After sifting through two floors of the museum’s Kant memorabilia, we mounted a steep staircase leading up to a half-empty chamber where the philosopher’s openmouthed plaster death mask, so fragile and delicate, lay under glass. The mask left us with the impression that we had come across a more refined version of Lenin embalmed in his mausoleum on Moscow’s Red Square. Indeed, Kant’s iconic presence here and throughout the museum and town, is almost Lenin-like, appearing when least expected, yet almost omnipresent. To paraphrase an old Russian saying—first it was the nineteenth-century poet Alexander Pushkin who was nashe vse (our everything); then it was Lenin; and here in Kaliningrad it is Kant.

Our stay in Kaliningrad drew to a close. Early on the first sunny afternoon we had experienced since landing, we arrived at the city’s airport to find its departure hall in chaos. Unruly lines of passengers shifted between registration counters—inexplicably, check-ins for flights were first announced at one counter but then switched to others without warning. No one could say why. Loud gaggles of Chinese students showed up and barged in, pressing around us, leaving us little hope of making our flight. We managed to reach a counter only by cutting into lines, as did everyone else. So much about traveling in Russia has become easier, but the Russians’ behavior made sense here, and was a reversion to historical norms: in the past, the Russian version of standing in line was akin to storming a cattle wagon. Putin’s stern gaze set in amber fixed us from the souvenir stands as, just barely, we managed to check in and head for the gate to board our flight. Even in the city Putin once hoped to transform into a tiny “Europe within Russia,” chaos Russian style was still, at least in places, a fact of life.

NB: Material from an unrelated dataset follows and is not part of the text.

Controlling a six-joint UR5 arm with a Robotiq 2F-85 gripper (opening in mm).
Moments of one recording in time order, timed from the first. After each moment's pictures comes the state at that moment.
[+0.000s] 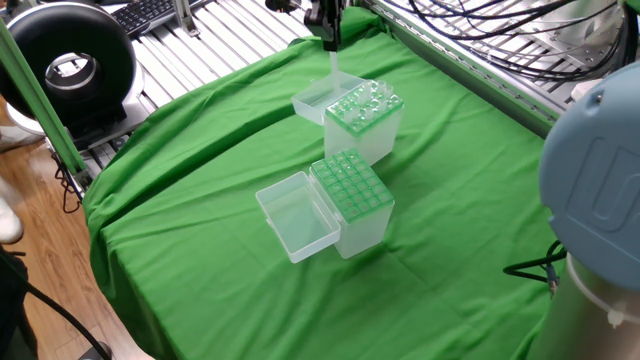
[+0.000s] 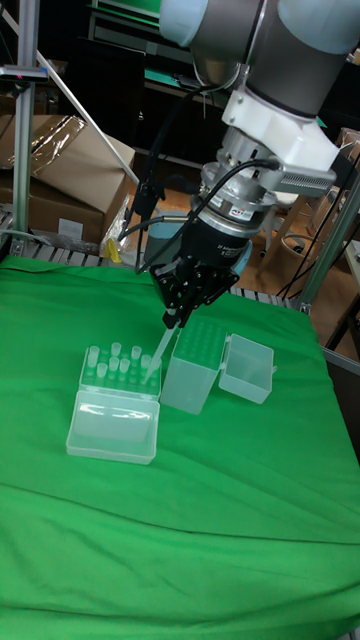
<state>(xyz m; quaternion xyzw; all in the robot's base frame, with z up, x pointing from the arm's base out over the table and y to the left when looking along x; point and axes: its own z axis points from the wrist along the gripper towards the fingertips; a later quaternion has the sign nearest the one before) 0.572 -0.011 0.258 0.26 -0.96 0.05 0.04</state>
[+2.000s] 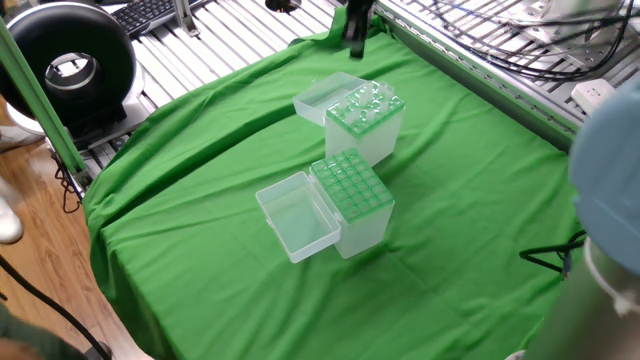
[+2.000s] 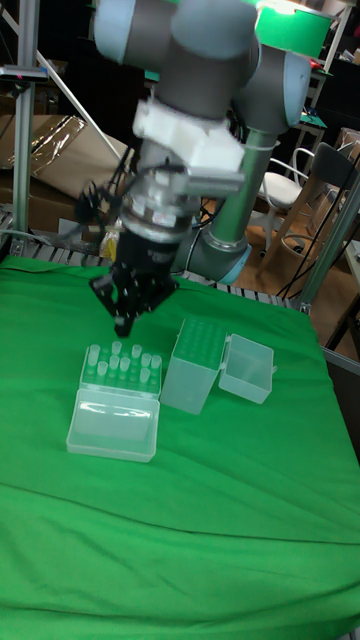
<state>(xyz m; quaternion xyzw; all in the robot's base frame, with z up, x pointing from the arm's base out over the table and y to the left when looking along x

We flew out over the sea, circled around, and turned east. From high above we saw the land beyond Kaliningrad’s concrete bounds sweep away into rain-drenched countryside—the Baltic Plain, a band of sandy-soiled terrain and pine forests stretching from Germany in the west across Poland all the way to Saint Petersburg in the east. Seen from the sky, the plain offered somnolent vistas promising a tranquility that surely helped men of letters, including Kant and Hoffmann, in their meditation and creative labors. We even spotted the resort town of Svetlogorsk that we had visited earlier with Maxim in his Audi. There, we had found the facades of new shops and markets copying the old, resembling Disney-like re-creations of the prewar Prussian buildings surrounded by drab Soviet suburbs; for us, the scene stood for the spirit of Putin’s country, a country often in contradiction with itself.